Problem
Your reply should be one number, which is how many lines in the listing below contain "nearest".

+ + + +

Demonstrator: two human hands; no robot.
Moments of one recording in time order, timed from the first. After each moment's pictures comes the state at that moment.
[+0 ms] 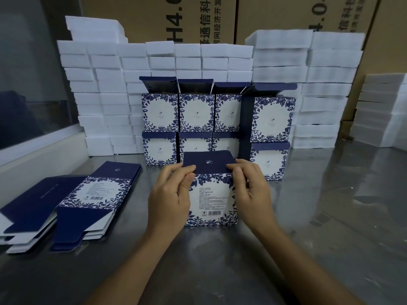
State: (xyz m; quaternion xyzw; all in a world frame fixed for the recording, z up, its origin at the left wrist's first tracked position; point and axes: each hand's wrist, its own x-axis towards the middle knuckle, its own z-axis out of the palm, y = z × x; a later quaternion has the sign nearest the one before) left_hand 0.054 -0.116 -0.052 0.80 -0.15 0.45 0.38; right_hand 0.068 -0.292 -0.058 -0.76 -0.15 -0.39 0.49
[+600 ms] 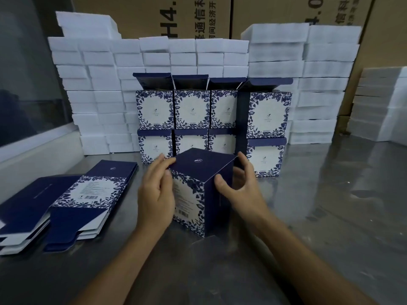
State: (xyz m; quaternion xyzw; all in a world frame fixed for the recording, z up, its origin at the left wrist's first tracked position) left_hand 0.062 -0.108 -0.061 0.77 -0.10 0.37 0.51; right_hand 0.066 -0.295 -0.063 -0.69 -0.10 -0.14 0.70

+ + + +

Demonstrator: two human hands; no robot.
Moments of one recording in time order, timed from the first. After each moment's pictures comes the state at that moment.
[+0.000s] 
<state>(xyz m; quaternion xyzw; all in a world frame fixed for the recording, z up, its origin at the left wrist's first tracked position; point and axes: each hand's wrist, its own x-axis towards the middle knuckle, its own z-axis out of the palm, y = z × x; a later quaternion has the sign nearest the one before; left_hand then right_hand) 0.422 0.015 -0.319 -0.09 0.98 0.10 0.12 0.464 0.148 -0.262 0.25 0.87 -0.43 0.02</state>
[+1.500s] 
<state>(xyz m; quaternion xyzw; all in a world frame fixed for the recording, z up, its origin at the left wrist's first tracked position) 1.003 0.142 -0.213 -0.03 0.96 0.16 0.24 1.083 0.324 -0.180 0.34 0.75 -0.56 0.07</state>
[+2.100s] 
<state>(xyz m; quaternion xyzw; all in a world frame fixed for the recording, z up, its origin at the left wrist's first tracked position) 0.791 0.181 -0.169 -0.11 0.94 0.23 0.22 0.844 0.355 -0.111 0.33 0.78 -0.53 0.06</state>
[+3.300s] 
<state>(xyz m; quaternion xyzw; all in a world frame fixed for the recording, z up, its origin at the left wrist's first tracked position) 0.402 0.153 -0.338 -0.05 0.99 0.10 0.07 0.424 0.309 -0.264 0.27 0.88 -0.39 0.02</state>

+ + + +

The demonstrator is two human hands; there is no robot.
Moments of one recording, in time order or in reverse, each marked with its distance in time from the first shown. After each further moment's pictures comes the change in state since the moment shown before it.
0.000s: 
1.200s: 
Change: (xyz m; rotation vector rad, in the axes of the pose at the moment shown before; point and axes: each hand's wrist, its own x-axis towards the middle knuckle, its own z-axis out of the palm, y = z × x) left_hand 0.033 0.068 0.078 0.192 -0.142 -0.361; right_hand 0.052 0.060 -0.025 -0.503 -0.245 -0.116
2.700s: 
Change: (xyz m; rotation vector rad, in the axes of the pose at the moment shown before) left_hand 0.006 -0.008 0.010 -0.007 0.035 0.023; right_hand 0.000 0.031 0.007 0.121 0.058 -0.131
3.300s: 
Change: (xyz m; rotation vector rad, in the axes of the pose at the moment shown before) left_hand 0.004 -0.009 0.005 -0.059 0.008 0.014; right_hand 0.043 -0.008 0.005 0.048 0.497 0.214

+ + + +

Finished task
2